Why Is It Hard For You To Swallow Pill-Form Medication And What Can You Do About It?

24 Sep

Do you have trouble swallowing pill-form medication? Do you find yourself missing doses because you can’t seem to bring yourself to push that little hard lump down your chute? If so, you aren’t alone. In fact, 40% of Americans report having trouble swallowing pills, with 8% of these people skipping doses of their medication because of the problem, and 4% of them ceasing to take their medication altogether. 

Why Is It Hard For You To Swallow Pills?

  • Fear – According to reputable thoracic surgeon Stephen Cassivi, psychological barriers are the leading cause of pill-swallowing difficulties. Whether a person gagged on a pill when they were very young, or just fear the possibility of getting a pill stuck in their throat, once they learn to associate pill-form medication with a bad reaction, it’s hard for them shake to the notion. This fear usually manifests itself as a tightening or constricting of the muscles in the throat, or an inability to swallow.
  • Dysphagia – For a small percentage of  the population affected by pill-phobia, an actual medical condition called dysphagia is the culprit behind their pill-swallowing woes. This disorder happens when the muscles in the throat and esophagus lose the ability to function due to a stroke or spinal cord injury, or when there’s an actual physical blockage in the esophagus. Generally, people with dysphagia will have difficulty swallowing any solid substance, so if you only experience trouble swallowing pills you can rule it out as the cause of your problem.

What You Can Do About It

  • Distract Yourself – If you can’t swallow pill-form medication because of a psychological barrier, the best thing you can do it to try to distract yourself from the act. Try placing the medicine in a small cup of pudding or applesauce — anything you don’t have to chew to swallow. Your body may be less apt to reject the pill if you’re consuming it along with a pleasant treat. Don’t crush or break the pill, though; many medications have a time-release coating that disperses the medication erroneously when broken down. 
  • Look To The Side – This trick was discovered a Canadian scientist, and it works for both those suffering from pill-phobia out of fear, and for those with dysphagia. When you turn your head slightly to one side, it makes the top opening of your esophagus a bit larger — perhaps giving you the little bit of extra room you need to swallow your pill-form medication trouble-free. 
  • Put Some Ice In Your Water – Warm, or even room-temperature beverages can cause the coatings of some pill-form medications to become tacky and stick to the tongue. Load a glass of water up with ice and let it sit for a moment before using it to take your pill. The freezing cold water will prevent the pill from feeling sticky, and it will also have a slight numbing effect on your throat.  
  • Contact An Apothecary – If you’ve tried the above tips with no success, visit an apothecary or compounding pharmacist. These professionals specialize in custom-creating medicines for people with special needs. They may be able to convert your medication to liquid or patch form, or divide the pills up into smaller sizes without sacrificing their time-release coatings. 

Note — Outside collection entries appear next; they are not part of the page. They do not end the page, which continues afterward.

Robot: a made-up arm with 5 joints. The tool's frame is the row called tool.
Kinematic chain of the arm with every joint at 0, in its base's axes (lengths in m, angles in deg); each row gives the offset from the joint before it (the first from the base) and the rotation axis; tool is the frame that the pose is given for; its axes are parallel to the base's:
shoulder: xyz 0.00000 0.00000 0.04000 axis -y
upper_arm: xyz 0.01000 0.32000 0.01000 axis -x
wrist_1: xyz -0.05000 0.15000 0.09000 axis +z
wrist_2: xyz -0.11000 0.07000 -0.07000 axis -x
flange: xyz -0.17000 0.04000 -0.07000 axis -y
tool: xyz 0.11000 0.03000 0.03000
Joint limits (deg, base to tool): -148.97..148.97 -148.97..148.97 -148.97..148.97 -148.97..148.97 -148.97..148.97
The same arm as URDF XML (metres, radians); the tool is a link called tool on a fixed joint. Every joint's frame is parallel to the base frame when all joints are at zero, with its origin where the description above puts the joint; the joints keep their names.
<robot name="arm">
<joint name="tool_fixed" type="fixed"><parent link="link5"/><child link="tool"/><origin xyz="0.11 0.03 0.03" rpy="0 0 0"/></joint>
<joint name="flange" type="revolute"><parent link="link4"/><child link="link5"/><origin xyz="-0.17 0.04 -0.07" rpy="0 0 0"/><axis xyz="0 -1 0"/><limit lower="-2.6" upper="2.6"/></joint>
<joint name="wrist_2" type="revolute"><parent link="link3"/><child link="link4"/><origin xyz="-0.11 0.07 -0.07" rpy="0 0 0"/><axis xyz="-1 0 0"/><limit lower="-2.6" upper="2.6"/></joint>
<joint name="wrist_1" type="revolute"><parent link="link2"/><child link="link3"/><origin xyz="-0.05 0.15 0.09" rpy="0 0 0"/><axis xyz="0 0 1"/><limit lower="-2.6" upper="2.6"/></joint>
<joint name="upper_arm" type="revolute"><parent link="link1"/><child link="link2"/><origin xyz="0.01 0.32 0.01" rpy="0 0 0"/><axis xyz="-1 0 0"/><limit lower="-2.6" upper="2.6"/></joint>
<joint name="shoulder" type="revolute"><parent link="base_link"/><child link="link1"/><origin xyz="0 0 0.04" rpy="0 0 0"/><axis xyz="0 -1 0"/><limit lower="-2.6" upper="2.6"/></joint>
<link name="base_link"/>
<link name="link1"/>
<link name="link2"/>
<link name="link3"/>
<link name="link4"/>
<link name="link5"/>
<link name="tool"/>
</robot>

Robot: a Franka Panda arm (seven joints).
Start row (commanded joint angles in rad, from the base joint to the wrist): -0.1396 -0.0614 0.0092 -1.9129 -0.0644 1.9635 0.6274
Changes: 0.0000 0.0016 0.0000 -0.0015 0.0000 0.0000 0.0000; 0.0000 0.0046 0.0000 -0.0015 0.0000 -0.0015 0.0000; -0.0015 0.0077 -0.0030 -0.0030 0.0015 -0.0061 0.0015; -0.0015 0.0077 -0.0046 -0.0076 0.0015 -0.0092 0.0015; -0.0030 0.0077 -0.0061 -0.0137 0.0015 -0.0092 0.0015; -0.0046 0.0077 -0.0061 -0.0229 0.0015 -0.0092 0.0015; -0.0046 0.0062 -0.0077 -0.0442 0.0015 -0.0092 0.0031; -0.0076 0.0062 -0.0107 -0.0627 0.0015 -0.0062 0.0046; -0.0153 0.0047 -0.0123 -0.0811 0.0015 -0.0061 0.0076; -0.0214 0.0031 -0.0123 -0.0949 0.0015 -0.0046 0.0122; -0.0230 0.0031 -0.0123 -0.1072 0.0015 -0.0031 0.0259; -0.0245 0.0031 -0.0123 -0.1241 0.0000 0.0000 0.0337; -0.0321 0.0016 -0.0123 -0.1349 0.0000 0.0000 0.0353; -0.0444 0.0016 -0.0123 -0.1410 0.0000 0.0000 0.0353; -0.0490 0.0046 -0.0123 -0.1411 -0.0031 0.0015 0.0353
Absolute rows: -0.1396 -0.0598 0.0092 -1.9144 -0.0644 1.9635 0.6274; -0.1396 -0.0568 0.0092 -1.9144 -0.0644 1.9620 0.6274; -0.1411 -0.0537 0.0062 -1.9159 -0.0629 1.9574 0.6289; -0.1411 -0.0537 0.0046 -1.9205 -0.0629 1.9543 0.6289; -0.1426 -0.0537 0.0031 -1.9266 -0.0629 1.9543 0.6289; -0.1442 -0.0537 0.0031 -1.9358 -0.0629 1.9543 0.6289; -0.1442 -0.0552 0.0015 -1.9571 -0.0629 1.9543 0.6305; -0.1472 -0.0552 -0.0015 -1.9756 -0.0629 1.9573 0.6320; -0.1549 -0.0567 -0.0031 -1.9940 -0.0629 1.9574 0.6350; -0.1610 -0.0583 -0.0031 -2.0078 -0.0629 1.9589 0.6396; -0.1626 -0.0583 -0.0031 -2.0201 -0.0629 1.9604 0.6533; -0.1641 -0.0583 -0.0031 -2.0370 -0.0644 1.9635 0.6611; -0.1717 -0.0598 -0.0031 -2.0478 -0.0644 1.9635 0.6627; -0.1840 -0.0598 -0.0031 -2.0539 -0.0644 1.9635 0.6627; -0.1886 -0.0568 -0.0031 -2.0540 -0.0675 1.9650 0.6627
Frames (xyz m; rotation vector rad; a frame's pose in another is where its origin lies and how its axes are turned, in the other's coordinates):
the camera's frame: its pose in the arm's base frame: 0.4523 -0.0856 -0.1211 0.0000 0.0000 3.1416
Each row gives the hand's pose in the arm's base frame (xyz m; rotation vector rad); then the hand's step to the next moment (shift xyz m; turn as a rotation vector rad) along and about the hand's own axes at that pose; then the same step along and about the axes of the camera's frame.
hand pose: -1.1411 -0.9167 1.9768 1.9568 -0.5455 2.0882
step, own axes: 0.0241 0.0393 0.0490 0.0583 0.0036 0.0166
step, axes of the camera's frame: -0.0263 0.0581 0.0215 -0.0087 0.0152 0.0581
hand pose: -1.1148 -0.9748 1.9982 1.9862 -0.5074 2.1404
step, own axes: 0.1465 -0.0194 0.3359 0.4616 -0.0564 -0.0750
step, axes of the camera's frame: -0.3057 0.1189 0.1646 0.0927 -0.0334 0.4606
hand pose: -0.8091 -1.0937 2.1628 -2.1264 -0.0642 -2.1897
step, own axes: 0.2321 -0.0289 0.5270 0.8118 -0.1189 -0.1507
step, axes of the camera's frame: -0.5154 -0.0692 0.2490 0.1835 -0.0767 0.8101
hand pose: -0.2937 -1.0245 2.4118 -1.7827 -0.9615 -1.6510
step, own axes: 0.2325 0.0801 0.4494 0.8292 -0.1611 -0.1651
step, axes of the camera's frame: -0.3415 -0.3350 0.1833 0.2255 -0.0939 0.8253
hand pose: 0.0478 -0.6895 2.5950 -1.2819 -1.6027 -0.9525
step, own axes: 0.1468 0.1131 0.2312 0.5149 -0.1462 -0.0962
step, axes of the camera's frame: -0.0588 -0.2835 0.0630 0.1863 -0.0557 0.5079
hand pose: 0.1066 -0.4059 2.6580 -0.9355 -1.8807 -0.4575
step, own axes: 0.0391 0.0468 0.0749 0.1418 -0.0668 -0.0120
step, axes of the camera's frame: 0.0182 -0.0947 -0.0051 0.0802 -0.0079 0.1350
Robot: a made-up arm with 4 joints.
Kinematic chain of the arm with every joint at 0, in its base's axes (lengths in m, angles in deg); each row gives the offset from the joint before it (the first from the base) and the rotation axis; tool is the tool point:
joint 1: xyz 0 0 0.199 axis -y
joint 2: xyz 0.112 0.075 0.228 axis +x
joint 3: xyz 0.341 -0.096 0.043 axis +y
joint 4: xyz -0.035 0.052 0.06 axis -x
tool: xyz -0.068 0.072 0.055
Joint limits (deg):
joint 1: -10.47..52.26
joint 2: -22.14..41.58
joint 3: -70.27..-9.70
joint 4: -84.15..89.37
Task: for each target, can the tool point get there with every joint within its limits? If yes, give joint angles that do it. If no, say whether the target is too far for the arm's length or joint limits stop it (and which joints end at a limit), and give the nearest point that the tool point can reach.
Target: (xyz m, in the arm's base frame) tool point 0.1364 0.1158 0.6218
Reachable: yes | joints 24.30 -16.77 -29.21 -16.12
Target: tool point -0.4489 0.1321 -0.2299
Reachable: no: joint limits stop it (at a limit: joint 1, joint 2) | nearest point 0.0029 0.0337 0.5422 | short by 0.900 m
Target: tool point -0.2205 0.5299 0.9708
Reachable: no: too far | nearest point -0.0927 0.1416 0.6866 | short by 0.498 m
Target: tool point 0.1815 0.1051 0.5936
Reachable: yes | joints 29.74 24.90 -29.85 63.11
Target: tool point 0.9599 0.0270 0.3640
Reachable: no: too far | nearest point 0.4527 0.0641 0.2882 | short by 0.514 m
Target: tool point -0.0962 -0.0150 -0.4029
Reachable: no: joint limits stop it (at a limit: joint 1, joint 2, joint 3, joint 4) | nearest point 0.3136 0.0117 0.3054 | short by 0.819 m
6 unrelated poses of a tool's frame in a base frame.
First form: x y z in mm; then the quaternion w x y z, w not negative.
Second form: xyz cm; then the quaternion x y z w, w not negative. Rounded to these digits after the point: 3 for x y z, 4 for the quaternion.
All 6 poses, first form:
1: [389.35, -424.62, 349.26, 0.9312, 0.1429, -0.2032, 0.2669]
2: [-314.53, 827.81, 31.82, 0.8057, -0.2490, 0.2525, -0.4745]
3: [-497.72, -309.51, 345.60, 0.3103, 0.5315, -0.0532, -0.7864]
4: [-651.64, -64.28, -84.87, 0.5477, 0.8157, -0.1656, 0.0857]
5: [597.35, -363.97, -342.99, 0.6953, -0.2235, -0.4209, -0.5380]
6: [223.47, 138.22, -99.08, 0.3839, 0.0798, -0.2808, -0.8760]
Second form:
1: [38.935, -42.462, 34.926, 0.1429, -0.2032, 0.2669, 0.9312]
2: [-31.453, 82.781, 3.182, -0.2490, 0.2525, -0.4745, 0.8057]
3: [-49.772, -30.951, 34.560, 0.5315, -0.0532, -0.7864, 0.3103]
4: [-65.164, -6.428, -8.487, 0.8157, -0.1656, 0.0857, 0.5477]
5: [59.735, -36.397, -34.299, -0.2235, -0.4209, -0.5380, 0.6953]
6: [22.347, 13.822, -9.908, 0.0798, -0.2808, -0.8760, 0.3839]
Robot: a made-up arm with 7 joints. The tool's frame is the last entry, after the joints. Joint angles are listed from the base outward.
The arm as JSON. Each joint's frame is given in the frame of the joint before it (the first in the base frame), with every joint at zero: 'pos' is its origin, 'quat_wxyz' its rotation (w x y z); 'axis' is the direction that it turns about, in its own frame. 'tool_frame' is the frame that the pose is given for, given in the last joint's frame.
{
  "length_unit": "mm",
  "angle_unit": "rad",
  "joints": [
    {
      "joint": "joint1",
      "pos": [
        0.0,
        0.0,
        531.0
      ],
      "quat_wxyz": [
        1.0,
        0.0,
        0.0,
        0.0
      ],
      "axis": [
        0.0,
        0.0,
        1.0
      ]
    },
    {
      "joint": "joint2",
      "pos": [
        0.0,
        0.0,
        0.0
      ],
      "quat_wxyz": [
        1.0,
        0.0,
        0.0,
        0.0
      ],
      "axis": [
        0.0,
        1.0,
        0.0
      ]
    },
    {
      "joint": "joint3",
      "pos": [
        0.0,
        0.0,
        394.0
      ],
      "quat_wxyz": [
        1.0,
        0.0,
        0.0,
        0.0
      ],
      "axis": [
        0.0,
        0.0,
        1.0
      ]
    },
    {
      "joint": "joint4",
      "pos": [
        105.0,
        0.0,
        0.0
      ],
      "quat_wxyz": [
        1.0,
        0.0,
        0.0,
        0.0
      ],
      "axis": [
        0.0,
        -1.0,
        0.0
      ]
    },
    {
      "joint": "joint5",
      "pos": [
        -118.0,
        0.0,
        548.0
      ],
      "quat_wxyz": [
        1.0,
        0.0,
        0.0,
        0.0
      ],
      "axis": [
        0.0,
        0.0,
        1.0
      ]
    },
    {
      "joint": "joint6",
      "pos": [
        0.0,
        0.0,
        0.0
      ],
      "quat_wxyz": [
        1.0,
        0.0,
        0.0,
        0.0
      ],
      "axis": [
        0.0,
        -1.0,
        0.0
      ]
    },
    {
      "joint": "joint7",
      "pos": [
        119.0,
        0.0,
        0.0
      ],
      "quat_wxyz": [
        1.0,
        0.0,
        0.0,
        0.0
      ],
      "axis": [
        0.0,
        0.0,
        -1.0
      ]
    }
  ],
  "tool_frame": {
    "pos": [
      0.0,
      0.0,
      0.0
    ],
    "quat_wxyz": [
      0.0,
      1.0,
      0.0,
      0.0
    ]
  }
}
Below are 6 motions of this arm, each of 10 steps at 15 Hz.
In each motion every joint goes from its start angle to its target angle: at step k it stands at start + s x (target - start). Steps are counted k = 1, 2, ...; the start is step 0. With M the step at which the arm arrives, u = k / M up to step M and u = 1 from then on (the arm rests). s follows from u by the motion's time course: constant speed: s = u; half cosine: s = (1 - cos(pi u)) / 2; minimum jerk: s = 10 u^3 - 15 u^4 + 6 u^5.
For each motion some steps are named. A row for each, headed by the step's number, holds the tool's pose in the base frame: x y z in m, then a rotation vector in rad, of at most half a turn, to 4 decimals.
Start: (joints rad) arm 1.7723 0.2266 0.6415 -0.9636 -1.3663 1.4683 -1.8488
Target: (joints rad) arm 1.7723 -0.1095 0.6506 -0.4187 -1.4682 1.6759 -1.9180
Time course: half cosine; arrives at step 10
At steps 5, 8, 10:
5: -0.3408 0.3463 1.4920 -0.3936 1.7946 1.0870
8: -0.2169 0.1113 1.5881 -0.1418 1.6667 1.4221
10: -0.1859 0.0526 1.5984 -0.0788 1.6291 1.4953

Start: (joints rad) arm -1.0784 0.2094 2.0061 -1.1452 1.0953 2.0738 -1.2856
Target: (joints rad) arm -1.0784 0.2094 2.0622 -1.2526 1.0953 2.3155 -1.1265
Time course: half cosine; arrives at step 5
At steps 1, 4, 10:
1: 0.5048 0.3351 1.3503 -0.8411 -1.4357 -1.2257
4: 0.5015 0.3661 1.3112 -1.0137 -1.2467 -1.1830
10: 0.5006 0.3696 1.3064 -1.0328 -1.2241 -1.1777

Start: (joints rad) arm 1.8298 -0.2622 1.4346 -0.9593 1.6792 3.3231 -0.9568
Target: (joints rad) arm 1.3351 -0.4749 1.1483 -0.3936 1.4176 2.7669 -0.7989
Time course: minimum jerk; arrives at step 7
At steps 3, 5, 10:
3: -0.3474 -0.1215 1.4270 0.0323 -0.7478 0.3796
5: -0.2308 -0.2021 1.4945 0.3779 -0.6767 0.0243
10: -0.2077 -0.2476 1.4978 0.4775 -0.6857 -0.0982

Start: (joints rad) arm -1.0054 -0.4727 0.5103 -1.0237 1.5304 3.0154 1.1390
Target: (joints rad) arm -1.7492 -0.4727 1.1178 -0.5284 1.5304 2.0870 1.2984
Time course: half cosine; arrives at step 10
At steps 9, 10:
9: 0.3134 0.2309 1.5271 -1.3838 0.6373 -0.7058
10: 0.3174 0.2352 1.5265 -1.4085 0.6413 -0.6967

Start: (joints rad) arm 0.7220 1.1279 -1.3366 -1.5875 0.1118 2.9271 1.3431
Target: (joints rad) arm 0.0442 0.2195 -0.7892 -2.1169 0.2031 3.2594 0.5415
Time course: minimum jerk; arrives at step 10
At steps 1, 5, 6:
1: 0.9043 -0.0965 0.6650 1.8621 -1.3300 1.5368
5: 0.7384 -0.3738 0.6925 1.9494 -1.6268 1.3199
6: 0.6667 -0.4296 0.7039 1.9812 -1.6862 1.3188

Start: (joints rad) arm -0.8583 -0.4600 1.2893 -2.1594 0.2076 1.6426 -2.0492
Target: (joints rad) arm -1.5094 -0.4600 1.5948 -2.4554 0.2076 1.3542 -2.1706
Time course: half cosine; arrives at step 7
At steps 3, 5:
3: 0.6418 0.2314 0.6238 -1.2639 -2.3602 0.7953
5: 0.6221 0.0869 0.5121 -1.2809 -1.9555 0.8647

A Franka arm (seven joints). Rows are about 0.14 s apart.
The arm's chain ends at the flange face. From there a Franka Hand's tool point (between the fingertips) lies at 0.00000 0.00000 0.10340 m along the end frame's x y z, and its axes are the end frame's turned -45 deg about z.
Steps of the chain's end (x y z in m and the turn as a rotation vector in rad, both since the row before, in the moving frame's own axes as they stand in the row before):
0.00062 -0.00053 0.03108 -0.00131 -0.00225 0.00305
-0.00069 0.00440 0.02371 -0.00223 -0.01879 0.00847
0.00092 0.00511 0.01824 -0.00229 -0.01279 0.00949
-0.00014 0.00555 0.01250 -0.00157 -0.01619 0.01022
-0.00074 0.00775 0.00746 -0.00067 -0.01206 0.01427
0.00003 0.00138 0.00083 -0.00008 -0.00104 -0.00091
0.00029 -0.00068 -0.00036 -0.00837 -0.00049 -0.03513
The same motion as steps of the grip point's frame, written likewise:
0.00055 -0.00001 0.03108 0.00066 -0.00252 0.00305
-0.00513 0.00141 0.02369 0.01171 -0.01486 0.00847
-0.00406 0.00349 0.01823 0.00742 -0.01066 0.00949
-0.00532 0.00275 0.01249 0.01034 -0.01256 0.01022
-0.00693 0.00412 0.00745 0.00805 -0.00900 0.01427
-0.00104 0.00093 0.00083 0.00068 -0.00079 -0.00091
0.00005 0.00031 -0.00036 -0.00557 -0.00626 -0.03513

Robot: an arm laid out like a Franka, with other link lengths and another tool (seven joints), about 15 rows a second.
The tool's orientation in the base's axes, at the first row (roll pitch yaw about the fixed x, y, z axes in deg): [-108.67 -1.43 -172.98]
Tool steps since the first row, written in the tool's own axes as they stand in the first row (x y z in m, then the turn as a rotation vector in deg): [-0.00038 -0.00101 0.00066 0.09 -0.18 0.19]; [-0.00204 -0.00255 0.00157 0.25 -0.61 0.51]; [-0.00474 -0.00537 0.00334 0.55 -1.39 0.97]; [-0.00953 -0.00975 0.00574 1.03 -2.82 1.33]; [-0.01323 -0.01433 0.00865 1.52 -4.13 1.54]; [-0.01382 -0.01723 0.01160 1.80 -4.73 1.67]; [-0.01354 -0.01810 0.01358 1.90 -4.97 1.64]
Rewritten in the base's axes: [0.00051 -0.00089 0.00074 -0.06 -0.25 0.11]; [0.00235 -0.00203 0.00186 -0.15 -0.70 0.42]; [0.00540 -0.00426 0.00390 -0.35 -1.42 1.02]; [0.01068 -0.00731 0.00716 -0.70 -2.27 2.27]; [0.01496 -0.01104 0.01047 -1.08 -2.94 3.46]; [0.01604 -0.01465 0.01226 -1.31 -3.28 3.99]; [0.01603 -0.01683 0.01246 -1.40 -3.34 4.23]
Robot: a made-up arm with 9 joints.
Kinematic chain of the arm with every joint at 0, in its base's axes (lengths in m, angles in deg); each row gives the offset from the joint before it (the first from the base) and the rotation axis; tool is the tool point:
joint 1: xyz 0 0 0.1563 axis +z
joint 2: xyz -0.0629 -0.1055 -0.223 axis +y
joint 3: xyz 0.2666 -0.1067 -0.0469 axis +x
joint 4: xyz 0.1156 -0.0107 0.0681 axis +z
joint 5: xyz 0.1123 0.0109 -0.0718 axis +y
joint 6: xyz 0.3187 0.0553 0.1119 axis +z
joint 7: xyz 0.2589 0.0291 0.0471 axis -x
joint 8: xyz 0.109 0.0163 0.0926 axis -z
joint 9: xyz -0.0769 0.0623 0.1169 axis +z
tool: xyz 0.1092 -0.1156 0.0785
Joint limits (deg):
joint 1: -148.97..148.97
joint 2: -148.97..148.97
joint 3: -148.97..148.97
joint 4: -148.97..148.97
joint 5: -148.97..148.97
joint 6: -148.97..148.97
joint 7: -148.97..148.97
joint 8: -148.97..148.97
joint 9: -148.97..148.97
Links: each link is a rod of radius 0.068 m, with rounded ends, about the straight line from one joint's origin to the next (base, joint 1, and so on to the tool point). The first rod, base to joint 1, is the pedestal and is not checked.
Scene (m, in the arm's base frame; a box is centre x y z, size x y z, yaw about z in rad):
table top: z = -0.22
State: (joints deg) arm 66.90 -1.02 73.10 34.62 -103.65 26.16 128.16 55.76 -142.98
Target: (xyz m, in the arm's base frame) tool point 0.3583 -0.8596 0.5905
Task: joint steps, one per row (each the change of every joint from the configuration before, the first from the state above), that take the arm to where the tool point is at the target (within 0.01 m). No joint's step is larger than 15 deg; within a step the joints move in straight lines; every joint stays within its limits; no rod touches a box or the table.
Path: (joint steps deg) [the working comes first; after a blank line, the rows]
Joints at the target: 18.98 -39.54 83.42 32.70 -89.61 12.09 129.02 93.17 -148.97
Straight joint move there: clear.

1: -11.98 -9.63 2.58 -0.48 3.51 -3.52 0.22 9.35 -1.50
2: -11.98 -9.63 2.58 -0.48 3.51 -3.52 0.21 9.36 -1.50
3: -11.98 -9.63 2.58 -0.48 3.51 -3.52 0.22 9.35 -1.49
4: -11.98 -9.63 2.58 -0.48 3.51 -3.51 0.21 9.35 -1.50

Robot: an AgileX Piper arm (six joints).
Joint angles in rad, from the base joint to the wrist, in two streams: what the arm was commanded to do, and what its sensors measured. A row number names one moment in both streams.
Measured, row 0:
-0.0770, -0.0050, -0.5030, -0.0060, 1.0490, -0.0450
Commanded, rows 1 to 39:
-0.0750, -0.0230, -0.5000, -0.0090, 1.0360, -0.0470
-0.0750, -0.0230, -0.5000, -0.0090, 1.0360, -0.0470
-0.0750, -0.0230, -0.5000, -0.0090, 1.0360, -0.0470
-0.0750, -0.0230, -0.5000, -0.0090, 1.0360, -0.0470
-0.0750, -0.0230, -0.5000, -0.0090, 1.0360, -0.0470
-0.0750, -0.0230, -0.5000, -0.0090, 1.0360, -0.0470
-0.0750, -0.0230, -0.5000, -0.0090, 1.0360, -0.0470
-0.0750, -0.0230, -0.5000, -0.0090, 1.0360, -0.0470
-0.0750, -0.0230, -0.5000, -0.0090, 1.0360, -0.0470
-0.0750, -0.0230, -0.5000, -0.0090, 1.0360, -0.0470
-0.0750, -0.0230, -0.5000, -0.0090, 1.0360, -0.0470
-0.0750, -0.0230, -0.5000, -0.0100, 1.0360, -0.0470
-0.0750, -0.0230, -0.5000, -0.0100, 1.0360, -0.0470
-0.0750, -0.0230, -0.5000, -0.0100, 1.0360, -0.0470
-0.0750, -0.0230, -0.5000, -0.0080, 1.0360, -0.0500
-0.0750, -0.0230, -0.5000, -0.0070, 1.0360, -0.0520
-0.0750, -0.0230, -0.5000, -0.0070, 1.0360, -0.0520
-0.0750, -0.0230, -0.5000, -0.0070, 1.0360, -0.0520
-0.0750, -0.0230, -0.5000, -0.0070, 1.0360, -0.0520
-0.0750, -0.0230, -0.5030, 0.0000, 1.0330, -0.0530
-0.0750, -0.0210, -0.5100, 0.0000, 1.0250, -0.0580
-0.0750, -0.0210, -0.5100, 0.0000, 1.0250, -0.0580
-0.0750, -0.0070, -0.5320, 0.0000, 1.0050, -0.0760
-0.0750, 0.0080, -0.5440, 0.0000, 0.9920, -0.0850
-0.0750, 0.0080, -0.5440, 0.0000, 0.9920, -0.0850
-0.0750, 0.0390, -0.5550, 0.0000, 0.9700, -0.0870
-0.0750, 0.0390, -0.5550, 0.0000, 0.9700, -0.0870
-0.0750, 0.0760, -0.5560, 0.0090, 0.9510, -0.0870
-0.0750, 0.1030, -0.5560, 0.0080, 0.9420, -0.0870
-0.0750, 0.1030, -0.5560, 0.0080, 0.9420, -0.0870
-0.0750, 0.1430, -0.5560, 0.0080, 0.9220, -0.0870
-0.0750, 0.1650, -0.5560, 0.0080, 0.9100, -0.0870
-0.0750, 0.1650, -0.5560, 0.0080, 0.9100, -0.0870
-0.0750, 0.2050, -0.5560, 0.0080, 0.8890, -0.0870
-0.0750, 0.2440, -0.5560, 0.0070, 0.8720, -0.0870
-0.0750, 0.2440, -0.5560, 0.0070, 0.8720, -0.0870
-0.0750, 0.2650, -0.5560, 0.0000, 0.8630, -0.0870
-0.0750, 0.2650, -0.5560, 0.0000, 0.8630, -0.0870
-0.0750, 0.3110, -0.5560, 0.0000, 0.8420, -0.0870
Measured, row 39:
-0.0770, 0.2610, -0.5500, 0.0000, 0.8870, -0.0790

If you’ve been prescribed a medication, it’s important that you take it as suggested by your doctor or pharmacist or even places like Potter’s Apothecary. There are plenty of tips or tricks you can utilize to make swallowing pills easier, and if those fail, there are trained professionals ready to help you. Don’t ever skip a dose of your much needed medicine because you have a hard time getting it down.